- DIRECTIONS -
Collect all lines below with the string "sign".

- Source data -
__________

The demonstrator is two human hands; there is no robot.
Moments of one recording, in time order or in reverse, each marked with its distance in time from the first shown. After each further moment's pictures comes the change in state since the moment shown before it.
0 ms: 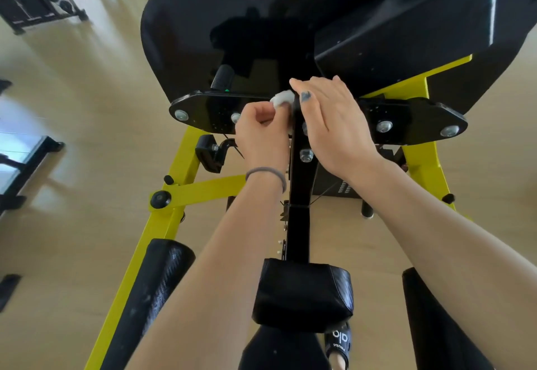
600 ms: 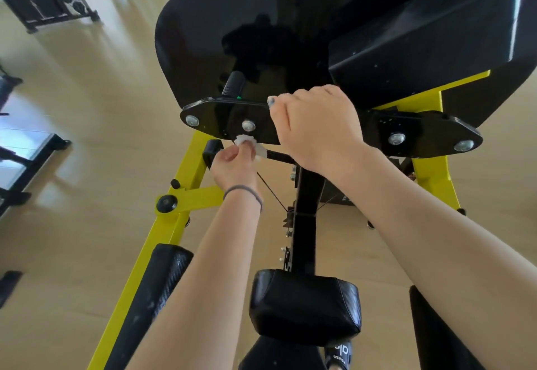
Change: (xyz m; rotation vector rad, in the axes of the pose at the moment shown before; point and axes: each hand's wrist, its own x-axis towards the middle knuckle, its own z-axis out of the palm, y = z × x) left_hand 0.026 -0.050 -0.035 -0.202 0.237 -0.382; right_hand 0.028 -0.044 0.008 -0.566 -0.124 -0.167
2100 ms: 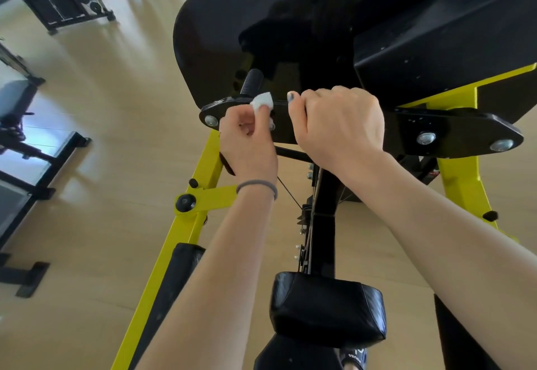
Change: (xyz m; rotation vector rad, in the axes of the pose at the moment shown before) left_hand -0.010 0.047 -0.003 0.103 -0.076 0.488; right_hand 0.005 -0.006 0.015 -0.049 0.224 0.063
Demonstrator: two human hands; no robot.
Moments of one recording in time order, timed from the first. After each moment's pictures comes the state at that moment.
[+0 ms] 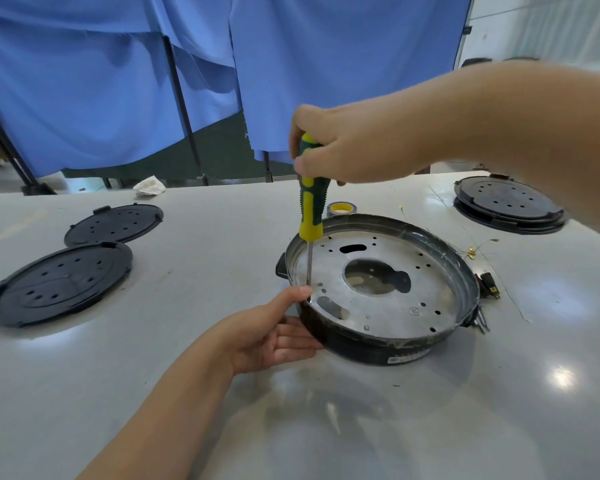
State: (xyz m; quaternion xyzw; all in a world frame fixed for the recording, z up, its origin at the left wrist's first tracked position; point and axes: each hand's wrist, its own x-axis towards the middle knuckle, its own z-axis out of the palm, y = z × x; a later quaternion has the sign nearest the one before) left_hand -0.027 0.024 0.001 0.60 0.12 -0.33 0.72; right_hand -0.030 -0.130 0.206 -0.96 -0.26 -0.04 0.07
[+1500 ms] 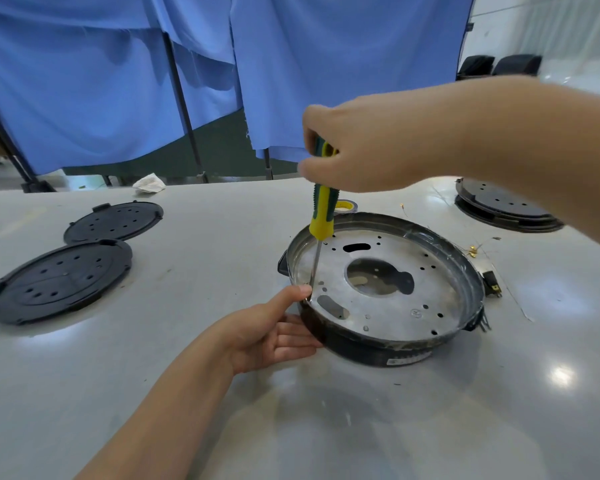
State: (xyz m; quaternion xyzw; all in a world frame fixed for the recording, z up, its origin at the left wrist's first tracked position) left_hand -0.027 0.023 0.000 0.60 0.12 -0.33 0.72; right_hand -0.021 -0.137 0.200 -0.96 -0.26 -0.10 -0.04
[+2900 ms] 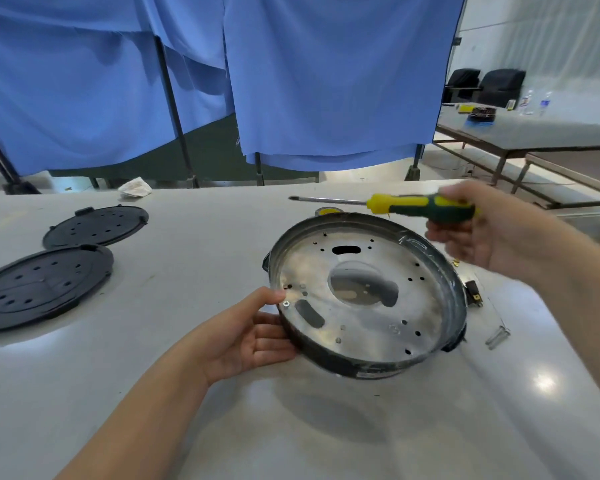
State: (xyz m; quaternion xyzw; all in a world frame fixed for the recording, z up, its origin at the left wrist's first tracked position) left_hand -0.023 0.032 -0.003 0.58 0.10 -0.31 0.75; right_hand -0.015 -0.267 0.115 -0.70 0.07 0.04 0.71
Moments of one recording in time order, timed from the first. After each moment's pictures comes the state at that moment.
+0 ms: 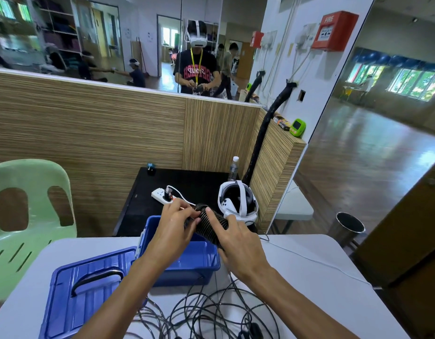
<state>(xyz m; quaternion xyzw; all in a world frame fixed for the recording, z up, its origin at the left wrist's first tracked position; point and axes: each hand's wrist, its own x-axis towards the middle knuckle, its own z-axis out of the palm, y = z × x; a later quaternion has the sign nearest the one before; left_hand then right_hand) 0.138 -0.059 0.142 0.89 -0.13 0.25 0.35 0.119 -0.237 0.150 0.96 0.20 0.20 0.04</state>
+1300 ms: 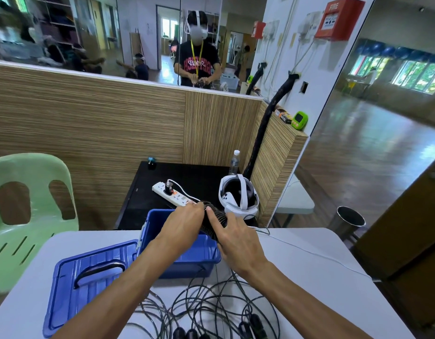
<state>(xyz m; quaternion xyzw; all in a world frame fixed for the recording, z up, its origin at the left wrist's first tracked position) 0.140 -0.080 0.165 0.99 -0.11 0.08 0.11 0.123 -0.237 0.137 0.95 0.21 0.21 0.07</state>
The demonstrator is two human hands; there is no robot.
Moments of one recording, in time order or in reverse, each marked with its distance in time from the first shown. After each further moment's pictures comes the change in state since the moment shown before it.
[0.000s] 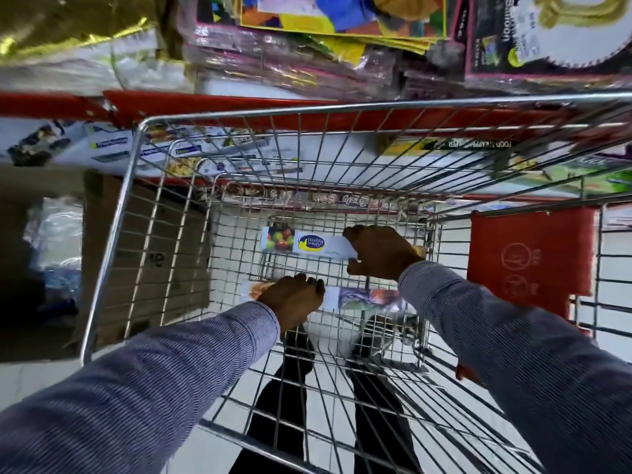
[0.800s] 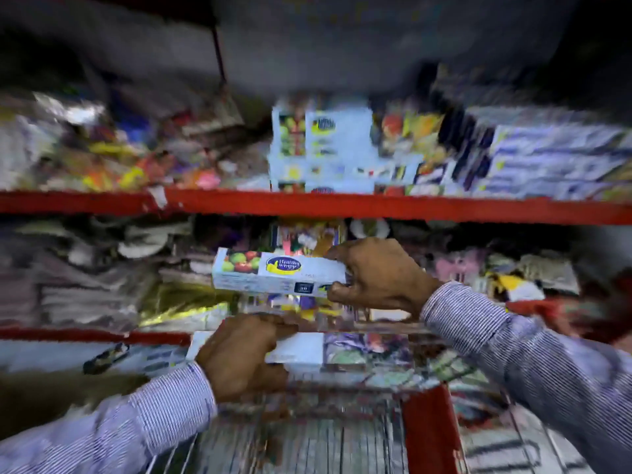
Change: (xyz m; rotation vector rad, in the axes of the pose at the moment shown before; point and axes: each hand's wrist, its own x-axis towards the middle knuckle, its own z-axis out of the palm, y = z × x) left_hand -0.229 0.023 -0.328 -0.092 0.779 -0.148; right_hand -0.202 -0.103 -0.416 -0.401 0.759 -0.187
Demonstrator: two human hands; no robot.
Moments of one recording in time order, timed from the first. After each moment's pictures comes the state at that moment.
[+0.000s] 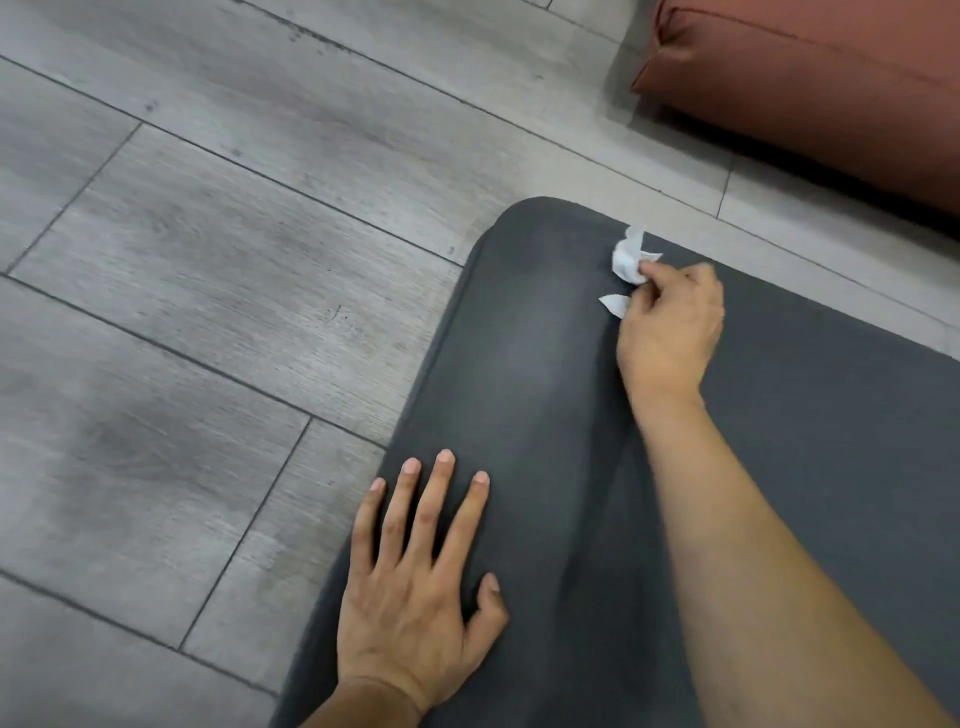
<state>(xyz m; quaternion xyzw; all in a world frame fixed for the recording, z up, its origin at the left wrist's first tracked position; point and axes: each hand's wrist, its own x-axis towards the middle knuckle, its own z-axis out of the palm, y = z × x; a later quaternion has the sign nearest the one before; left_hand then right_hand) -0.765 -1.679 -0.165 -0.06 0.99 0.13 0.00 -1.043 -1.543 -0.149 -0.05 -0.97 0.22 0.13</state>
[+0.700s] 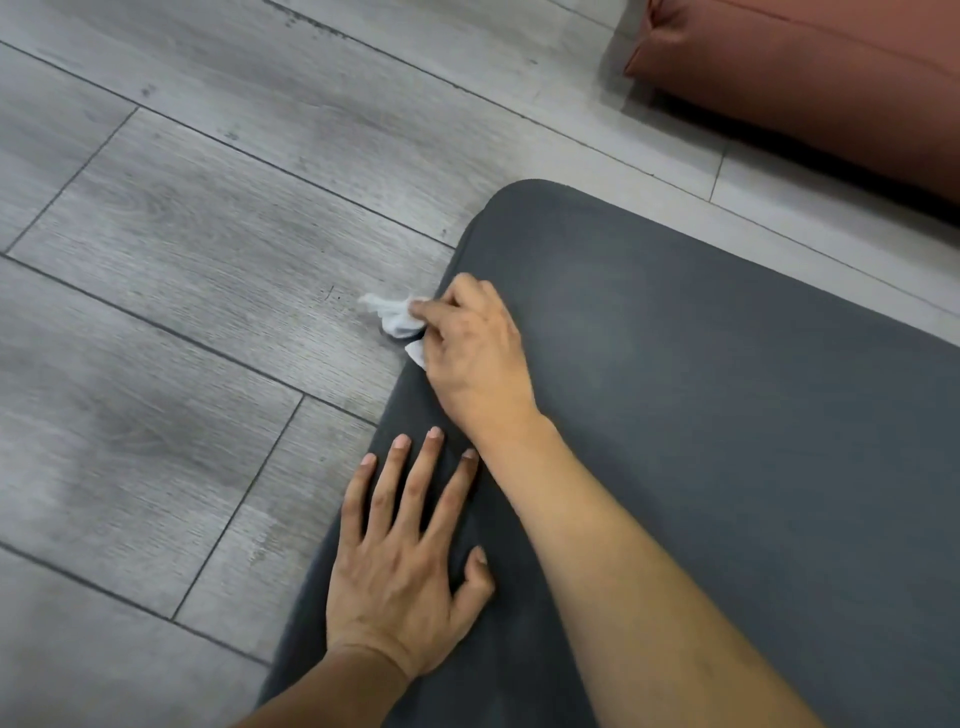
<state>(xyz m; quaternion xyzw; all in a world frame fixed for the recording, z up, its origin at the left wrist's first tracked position) -0.765 -1.679 -0.163 -0.06 0.99 0.12 0.02 -0.955 -1.650 -0.144 0.28 -0.91 0.30 0.04</state>
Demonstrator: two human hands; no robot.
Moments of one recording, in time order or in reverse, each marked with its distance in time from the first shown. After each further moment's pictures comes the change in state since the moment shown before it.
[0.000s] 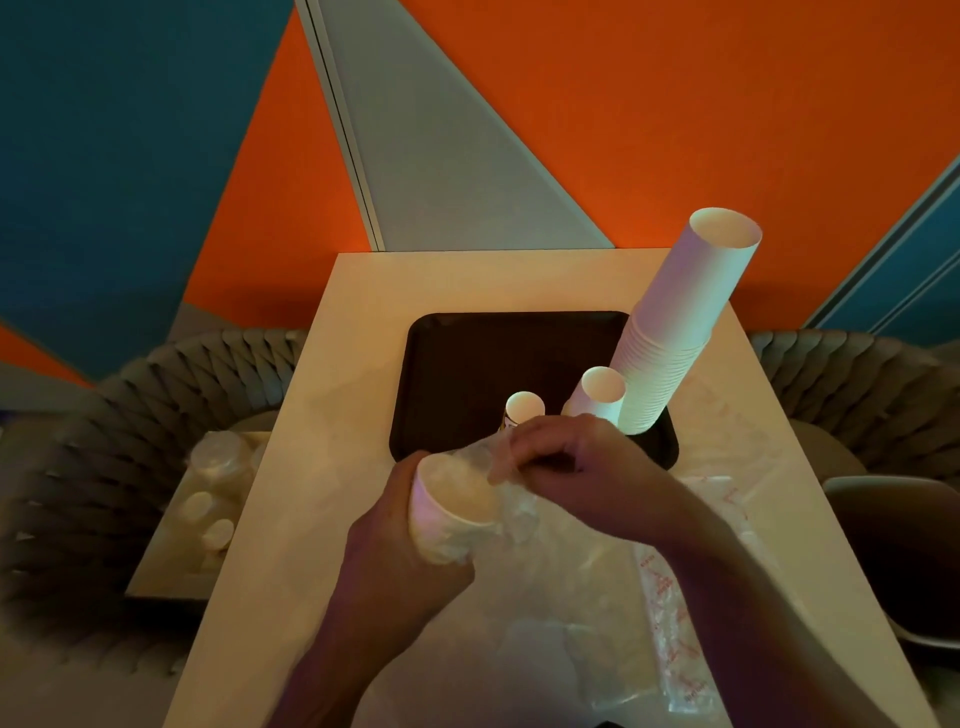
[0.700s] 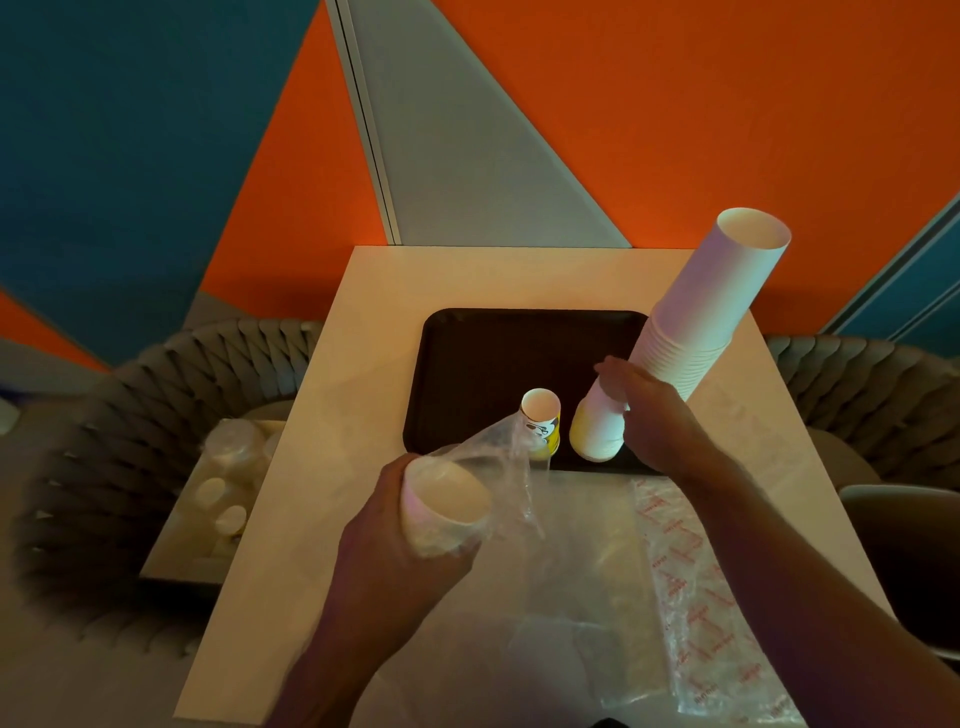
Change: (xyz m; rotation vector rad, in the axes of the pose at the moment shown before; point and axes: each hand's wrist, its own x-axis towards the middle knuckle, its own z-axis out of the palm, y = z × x) left_hand -0.005 -0.012 -0.008 -0.039 0.082 -0.090; right_hand 0.036 0.113 -0.042 -0.500 0.282 0.271
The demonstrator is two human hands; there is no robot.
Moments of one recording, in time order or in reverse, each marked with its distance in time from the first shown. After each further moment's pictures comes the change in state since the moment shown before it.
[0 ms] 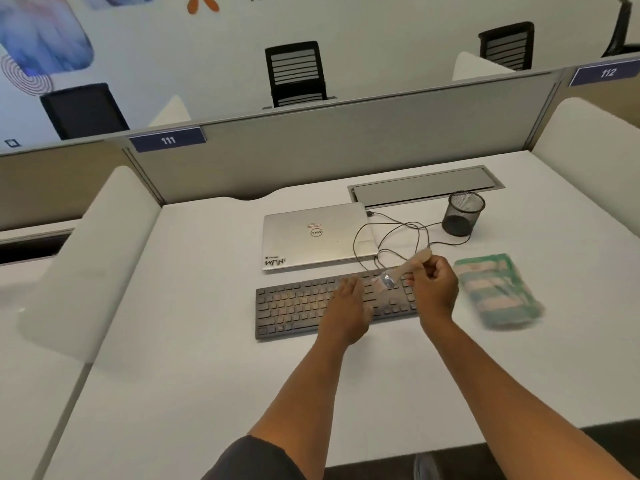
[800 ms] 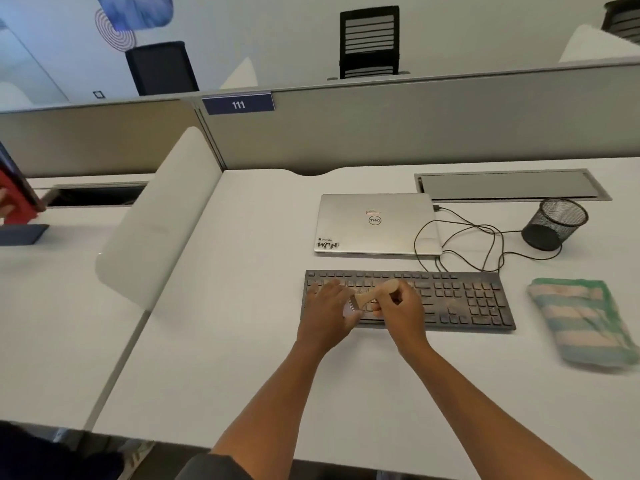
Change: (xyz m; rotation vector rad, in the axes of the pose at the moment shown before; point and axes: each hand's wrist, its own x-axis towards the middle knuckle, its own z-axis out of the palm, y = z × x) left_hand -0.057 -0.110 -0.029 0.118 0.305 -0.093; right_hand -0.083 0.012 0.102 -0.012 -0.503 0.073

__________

- ANSWER TO THIS EXERCISE -
State: (xyz m; quaternion xyzw; all in a world frame fixed for the recording, z up, its origin at the left wrist's first tracked position; point and axes: each hand's wrist, its own x-axis towards the middle knuckle, its own z-axis out of the palm, y = z × x; a later quaternion has the sign nearest the one before) left_hand -0.027 0.024 0.001 0.60 0.12 -0.33 0.72; right_hand -0.030 -0.130 0.206 -0.96 -0.26 -0.04 0.07
<state>(xyz m; quaternion xyzw; all in a world frame fixed for the recording, z up, its origin at the left wrist's first tracked position; point and axes: each hand's wrist, its own x-axis towards the middle knuckle, its own z-axis out of the palm, y = z × x; a later quaternion has the sign nearest the one before; left_hand then right_hand) 0.138 -0.059 0.142 0.89 -0.13 0.25 0.35 0.119 -0.237 0.150 0.96 0.20 0.20 0.04</state>
<state>(xyz m; quaternion xyzw; all in a world frame fixed for the recording, z up, its origin at the left wrist's first tracked position; point and axes: each hand's wrist, its own x-axis towards the middle knuckle, its own z-axis out of the palm, y = z × x; a later quaternion has the sign nearest the one before; left_hand then right_hand) -0.765 -1.679 -0.165 -0.06 0.99 0.13 0.00 -1.043 -1.543 -0.149 -0.05 -0.97 0.22 0.13</state>

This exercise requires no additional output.